- _Problem requirements_:
In the data that follows, count each line with the string "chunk"; the reply is the number only.

- _Data extracts_:
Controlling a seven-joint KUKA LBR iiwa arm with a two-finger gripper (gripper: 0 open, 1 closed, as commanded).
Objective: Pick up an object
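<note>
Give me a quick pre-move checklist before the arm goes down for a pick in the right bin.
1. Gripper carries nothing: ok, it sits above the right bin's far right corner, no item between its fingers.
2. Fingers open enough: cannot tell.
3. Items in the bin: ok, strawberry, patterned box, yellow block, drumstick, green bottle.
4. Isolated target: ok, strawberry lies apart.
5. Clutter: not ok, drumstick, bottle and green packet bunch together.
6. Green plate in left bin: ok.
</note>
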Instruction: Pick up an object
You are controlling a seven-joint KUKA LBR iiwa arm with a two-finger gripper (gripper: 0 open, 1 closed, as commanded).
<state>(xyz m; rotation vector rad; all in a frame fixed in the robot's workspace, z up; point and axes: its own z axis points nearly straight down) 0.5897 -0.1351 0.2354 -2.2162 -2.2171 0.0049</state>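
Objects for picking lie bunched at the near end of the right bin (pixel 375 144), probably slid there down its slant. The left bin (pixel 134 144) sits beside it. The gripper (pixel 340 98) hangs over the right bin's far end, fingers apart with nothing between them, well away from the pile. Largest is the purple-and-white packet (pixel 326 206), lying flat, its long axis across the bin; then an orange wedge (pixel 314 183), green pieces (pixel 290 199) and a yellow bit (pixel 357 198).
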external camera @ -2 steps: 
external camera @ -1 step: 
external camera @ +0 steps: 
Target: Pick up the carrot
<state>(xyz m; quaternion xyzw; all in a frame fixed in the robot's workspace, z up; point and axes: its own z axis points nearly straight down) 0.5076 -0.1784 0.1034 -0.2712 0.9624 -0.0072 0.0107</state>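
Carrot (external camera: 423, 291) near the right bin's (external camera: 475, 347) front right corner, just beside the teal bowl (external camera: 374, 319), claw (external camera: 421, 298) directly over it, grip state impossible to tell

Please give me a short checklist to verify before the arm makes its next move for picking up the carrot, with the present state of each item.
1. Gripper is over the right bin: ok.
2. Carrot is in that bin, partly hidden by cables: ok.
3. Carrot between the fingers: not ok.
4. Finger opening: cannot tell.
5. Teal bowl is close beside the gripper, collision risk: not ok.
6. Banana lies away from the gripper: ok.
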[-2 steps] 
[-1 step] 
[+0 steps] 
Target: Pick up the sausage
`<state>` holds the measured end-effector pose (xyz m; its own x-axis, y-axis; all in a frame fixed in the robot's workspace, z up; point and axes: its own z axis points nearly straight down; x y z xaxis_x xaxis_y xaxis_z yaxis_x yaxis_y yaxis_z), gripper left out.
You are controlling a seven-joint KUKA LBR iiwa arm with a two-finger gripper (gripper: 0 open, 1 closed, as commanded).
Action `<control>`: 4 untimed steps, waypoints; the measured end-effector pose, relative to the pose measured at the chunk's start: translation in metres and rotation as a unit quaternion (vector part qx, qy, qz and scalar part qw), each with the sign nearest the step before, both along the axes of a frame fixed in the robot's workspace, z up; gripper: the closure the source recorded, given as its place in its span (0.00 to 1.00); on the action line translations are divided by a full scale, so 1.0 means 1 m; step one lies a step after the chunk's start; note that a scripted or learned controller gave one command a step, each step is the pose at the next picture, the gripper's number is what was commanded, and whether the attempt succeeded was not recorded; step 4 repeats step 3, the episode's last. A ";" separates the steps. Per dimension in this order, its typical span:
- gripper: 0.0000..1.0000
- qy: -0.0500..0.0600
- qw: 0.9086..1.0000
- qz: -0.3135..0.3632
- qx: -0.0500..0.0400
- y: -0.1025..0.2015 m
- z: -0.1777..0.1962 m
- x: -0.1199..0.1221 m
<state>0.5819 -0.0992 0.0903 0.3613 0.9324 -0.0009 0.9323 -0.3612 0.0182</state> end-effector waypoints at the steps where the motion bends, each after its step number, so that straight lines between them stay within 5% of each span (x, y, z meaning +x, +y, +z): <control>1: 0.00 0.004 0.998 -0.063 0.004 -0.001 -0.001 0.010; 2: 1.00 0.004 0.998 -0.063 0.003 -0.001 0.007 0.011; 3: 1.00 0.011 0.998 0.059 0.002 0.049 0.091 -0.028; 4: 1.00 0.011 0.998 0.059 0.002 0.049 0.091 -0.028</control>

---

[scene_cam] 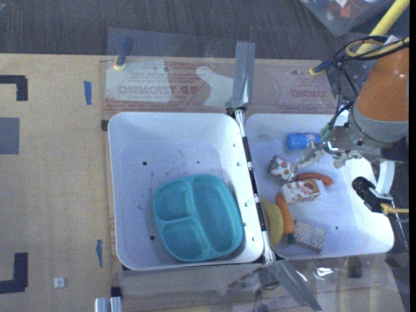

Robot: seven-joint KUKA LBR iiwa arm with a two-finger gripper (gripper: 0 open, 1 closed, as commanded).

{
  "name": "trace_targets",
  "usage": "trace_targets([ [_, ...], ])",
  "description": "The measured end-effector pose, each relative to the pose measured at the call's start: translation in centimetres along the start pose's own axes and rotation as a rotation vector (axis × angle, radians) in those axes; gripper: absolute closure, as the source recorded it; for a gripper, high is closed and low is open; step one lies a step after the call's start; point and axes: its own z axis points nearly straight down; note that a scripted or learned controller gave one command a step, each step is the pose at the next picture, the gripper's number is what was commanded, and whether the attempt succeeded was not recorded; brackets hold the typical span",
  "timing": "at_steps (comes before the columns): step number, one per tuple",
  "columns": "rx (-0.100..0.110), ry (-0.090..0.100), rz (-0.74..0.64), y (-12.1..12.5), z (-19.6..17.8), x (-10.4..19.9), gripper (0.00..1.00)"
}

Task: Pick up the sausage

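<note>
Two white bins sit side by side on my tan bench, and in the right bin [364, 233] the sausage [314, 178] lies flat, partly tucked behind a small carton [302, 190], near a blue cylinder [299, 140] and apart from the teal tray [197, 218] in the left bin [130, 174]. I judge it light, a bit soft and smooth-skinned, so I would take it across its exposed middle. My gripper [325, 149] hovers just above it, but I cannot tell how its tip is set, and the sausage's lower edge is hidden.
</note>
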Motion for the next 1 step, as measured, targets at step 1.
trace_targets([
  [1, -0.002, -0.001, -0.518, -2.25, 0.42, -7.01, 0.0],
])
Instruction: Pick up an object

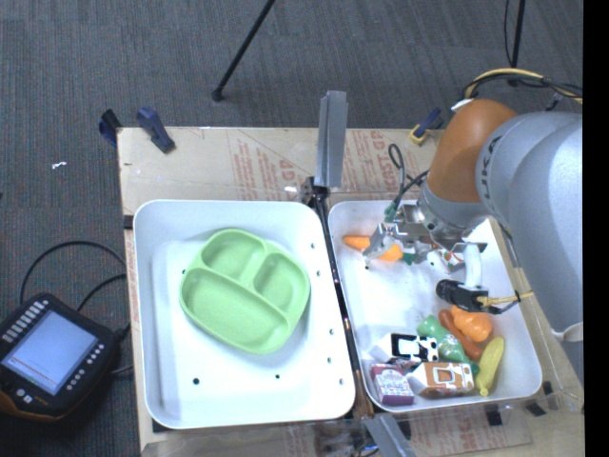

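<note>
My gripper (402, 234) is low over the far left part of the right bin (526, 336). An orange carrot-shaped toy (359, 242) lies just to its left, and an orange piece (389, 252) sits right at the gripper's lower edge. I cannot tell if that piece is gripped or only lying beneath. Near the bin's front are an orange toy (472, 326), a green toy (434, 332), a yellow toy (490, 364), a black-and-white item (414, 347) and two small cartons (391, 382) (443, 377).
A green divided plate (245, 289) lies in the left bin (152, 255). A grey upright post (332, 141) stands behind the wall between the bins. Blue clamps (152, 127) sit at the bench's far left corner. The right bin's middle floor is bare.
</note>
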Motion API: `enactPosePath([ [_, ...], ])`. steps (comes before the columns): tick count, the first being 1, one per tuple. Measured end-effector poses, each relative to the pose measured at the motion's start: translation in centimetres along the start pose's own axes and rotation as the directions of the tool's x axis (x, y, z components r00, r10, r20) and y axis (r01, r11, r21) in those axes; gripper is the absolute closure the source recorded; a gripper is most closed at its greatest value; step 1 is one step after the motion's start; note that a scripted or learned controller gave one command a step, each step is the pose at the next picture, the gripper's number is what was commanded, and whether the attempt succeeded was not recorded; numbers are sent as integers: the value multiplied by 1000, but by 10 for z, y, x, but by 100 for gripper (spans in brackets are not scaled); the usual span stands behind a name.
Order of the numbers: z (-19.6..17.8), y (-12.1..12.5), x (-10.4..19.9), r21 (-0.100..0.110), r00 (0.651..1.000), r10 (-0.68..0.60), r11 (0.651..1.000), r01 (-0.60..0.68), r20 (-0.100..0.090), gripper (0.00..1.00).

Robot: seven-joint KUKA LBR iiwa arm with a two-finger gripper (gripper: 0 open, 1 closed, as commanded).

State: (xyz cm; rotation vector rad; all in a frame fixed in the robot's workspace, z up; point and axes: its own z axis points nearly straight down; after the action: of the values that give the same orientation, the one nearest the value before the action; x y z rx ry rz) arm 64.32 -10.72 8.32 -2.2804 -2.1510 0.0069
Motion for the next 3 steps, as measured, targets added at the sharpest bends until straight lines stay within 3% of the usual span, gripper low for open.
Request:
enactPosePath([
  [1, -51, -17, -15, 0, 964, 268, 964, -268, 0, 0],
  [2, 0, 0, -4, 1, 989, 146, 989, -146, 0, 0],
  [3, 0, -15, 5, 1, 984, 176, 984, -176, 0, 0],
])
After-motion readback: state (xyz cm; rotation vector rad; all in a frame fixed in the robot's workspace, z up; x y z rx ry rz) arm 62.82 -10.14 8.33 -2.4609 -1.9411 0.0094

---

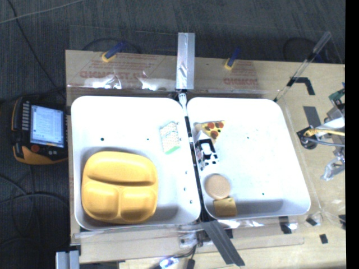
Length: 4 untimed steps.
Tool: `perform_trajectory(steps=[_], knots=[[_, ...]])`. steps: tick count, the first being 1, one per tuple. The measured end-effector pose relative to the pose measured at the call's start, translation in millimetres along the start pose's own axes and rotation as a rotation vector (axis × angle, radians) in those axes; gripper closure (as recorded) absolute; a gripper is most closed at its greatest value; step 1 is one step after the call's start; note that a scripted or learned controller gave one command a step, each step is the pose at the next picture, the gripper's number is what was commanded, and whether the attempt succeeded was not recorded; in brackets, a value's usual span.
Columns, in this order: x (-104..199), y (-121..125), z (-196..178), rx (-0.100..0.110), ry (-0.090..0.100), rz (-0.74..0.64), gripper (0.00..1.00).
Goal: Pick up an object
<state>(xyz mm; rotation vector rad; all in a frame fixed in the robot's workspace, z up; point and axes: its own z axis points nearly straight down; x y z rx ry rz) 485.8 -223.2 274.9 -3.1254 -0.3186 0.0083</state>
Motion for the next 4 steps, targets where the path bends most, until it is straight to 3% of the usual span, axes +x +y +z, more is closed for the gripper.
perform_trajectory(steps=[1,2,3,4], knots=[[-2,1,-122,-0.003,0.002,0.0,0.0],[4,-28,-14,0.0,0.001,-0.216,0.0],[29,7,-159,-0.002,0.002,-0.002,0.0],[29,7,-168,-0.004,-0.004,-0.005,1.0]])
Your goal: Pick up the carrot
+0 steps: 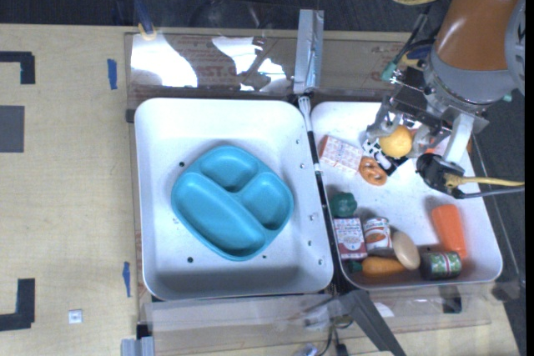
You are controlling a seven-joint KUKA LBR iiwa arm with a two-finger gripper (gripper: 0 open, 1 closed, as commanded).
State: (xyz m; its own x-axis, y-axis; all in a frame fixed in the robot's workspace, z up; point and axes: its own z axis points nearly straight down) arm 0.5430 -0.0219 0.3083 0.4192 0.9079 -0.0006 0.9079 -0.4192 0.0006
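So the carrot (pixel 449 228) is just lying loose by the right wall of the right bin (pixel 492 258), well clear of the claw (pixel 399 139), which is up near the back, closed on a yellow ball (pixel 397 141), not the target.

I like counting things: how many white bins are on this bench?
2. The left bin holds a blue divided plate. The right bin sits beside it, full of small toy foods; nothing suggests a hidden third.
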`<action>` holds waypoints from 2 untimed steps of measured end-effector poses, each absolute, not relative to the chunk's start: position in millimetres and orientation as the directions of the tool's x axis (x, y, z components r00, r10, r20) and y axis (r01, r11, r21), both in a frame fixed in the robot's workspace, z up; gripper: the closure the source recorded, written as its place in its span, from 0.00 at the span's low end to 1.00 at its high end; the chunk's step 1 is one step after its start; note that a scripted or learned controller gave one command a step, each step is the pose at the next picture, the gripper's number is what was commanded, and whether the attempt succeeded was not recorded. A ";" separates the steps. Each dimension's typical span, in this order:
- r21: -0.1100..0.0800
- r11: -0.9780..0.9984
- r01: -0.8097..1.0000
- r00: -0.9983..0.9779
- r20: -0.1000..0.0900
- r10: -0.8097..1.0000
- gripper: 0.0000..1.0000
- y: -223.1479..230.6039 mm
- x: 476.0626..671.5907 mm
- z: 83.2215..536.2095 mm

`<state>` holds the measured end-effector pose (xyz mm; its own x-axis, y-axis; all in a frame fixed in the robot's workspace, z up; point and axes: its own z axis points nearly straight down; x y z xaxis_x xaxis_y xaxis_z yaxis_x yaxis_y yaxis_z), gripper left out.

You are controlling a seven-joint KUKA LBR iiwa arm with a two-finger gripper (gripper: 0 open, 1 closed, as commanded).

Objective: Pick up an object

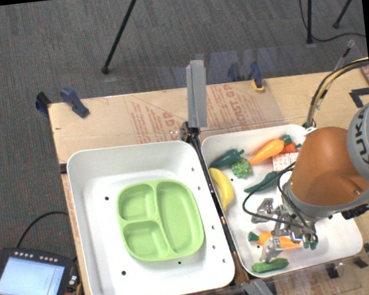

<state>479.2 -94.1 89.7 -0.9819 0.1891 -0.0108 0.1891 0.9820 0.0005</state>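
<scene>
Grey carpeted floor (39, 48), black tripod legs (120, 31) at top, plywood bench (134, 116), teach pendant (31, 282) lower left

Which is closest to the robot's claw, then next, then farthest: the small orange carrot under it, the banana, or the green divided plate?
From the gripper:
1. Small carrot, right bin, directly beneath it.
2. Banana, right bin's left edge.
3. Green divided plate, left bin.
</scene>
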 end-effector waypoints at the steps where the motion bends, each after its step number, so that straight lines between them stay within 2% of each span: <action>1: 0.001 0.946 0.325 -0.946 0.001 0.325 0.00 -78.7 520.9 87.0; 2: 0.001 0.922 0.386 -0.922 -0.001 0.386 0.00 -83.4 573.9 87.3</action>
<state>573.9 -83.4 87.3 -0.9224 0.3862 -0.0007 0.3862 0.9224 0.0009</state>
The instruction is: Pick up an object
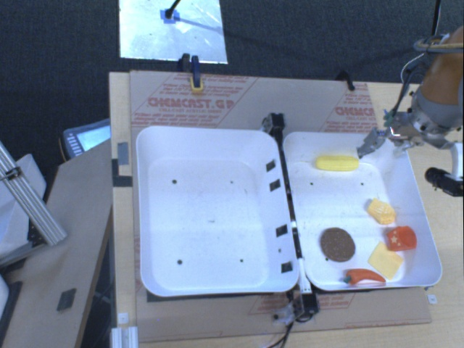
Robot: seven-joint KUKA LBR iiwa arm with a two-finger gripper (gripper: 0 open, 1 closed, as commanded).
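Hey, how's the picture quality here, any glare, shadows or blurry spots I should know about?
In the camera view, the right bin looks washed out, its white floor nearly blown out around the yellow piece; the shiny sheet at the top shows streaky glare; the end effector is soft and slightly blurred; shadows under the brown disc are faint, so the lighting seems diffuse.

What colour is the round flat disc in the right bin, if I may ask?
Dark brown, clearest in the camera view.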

- _Completed task_:
2